Find the line with "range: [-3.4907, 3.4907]" and the line with "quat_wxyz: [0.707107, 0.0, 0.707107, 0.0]" in the entries below; output exactly those two lines, every line between them, and no others.

START Records to use

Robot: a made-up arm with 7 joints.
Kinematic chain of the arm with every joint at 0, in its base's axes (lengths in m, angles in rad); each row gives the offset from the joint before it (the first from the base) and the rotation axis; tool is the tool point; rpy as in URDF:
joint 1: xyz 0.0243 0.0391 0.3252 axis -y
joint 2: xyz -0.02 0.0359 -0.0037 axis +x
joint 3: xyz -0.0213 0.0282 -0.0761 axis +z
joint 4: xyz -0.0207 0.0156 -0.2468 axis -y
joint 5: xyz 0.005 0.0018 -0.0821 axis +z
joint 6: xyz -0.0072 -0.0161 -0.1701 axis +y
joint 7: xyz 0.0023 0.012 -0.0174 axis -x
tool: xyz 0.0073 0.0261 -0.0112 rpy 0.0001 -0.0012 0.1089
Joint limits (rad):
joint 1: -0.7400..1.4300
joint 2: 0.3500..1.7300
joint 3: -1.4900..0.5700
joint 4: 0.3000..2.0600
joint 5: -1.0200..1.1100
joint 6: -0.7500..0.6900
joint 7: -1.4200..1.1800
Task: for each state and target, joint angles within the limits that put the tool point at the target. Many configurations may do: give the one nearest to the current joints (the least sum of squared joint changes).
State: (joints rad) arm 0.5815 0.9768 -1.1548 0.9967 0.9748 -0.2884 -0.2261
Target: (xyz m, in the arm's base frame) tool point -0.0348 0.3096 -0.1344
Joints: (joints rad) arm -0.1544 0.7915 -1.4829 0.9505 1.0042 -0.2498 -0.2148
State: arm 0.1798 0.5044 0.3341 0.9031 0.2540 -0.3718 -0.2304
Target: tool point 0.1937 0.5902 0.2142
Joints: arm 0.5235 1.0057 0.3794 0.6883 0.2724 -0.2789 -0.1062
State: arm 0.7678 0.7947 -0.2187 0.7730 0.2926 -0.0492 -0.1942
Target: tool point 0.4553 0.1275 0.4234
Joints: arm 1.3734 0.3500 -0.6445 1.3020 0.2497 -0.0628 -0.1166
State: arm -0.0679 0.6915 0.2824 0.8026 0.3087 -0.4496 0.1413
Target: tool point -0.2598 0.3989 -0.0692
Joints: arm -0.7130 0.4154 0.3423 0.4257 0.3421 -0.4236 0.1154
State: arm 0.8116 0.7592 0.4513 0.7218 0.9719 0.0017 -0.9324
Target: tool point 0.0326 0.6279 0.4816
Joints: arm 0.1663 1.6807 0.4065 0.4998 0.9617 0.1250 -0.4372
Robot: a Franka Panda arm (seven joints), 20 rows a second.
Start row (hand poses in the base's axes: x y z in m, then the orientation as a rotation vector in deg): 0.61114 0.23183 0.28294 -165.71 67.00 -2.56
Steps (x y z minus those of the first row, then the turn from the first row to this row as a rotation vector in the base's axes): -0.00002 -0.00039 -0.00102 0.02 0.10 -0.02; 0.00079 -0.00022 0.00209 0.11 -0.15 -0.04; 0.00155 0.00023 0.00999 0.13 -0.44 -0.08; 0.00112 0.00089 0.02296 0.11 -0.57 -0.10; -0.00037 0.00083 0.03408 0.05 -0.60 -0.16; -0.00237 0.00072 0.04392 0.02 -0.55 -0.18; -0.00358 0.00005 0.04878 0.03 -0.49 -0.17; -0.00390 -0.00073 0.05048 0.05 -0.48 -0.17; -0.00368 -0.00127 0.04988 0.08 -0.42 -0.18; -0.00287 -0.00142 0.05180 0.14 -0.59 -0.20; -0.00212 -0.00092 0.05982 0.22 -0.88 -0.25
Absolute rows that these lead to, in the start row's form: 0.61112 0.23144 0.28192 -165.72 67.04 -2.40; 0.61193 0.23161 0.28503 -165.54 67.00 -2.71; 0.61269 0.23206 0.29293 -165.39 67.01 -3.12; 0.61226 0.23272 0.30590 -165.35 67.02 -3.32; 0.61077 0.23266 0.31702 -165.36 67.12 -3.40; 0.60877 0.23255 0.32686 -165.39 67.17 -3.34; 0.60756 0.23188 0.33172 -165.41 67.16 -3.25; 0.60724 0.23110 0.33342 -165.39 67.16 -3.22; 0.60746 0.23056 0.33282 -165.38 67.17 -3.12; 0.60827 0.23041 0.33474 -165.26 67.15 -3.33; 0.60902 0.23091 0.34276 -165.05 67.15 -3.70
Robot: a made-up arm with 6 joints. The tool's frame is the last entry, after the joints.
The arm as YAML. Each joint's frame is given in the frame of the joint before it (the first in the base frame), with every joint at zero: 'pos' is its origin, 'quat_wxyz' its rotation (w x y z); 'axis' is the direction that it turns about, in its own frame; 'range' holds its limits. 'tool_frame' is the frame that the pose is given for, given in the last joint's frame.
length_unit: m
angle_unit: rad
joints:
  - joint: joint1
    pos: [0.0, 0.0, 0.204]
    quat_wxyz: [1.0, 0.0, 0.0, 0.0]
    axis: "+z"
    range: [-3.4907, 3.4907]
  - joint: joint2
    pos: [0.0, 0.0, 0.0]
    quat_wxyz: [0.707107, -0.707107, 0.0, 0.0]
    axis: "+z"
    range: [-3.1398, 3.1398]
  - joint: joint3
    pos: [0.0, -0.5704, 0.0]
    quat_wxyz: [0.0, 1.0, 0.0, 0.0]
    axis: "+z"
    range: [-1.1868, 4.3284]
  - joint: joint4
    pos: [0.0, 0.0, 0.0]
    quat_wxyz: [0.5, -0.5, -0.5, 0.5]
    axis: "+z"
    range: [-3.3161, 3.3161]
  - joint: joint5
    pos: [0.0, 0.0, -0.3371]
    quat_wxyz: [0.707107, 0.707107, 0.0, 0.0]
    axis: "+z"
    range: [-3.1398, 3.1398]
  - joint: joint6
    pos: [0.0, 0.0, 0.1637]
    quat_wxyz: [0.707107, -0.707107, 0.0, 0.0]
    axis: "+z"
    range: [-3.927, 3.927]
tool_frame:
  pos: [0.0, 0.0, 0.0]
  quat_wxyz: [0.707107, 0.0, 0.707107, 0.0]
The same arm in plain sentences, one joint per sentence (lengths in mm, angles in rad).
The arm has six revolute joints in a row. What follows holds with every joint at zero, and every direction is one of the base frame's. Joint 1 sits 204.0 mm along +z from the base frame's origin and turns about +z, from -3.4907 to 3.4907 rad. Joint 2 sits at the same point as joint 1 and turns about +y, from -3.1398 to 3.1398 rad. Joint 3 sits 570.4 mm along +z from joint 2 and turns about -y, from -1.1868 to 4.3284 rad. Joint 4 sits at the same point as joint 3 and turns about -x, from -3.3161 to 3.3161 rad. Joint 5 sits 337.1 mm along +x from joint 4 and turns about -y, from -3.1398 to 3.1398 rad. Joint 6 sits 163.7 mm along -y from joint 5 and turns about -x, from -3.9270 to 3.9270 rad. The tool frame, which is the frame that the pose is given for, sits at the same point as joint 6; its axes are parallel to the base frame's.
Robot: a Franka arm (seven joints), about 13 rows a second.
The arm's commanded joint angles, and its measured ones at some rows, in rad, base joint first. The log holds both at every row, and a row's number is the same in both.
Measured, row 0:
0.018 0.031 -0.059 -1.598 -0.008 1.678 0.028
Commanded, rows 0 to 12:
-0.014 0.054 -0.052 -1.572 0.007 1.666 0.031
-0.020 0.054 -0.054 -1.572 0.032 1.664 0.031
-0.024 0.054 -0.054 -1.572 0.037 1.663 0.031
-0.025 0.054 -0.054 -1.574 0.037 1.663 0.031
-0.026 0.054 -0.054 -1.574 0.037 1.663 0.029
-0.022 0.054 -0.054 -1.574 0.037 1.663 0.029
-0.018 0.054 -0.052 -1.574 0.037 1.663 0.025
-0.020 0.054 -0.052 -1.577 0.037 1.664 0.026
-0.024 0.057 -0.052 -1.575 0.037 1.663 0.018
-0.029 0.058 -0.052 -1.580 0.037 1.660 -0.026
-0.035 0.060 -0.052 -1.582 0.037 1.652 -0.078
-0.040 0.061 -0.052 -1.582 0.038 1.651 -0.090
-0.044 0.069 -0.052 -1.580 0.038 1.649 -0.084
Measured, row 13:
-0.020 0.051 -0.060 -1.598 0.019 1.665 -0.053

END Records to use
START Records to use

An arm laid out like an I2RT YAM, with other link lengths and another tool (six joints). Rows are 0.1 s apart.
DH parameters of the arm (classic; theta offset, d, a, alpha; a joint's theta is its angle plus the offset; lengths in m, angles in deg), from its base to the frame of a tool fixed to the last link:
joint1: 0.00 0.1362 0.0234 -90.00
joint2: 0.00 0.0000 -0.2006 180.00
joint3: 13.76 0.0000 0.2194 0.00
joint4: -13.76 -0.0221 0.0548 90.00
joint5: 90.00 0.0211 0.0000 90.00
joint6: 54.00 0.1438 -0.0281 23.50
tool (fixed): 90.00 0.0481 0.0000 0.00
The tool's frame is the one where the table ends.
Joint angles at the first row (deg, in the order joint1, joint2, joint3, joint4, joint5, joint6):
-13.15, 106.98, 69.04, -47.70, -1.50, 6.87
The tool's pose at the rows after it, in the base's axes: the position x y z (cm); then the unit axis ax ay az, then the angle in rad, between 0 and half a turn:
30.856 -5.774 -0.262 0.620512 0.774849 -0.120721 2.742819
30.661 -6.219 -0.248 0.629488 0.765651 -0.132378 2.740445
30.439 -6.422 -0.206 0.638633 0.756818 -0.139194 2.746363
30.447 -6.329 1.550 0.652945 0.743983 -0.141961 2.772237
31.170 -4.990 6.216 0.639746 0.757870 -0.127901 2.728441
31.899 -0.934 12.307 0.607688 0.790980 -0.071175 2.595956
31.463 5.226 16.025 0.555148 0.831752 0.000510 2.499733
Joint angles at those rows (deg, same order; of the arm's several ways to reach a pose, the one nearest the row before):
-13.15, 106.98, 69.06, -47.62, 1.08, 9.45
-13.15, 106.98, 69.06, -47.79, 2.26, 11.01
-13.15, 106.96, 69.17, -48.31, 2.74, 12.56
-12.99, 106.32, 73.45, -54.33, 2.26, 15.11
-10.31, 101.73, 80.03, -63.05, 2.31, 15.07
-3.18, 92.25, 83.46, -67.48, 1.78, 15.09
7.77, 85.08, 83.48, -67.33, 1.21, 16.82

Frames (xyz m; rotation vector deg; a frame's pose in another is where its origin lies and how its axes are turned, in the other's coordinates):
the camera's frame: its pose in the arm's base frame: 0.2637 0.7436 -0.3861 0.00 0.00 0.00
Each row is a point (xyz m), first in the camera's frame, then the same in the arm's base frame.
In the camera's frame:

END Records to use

Solution for this problem:
    range: [-3.4907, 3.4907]
  - joint: joint2
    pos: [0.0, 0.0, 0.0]
    quat_wxyz: [0.707107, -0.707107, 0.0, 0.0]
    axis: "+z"
    range: [-3.1398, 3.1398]
  - joint: joint3
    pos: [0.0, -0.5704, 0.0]
    quat_wxyz: [0.0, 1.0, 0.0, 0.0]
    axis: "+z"
    range: [-1.1868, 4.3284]
  - joint: joint4
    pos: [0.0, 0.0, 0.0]
    quat_wxyz: [0.5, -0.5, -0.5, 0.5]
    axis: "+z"
    range: [-3.3161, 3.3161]
  - joint: joint5
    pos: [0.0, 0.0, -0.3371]
    quat_wxyz: [0.707107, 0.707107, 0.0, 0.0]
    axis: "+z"
    range: [-3.1398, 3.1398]
  - joint: joint6
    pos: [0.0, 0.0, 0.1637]
    quat_wxyz: [0.707107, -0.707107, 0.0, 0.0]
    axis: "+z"
    range: [-3.927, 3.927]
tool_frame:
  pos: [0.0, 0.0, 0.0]
  quat_wxyz: [0.707107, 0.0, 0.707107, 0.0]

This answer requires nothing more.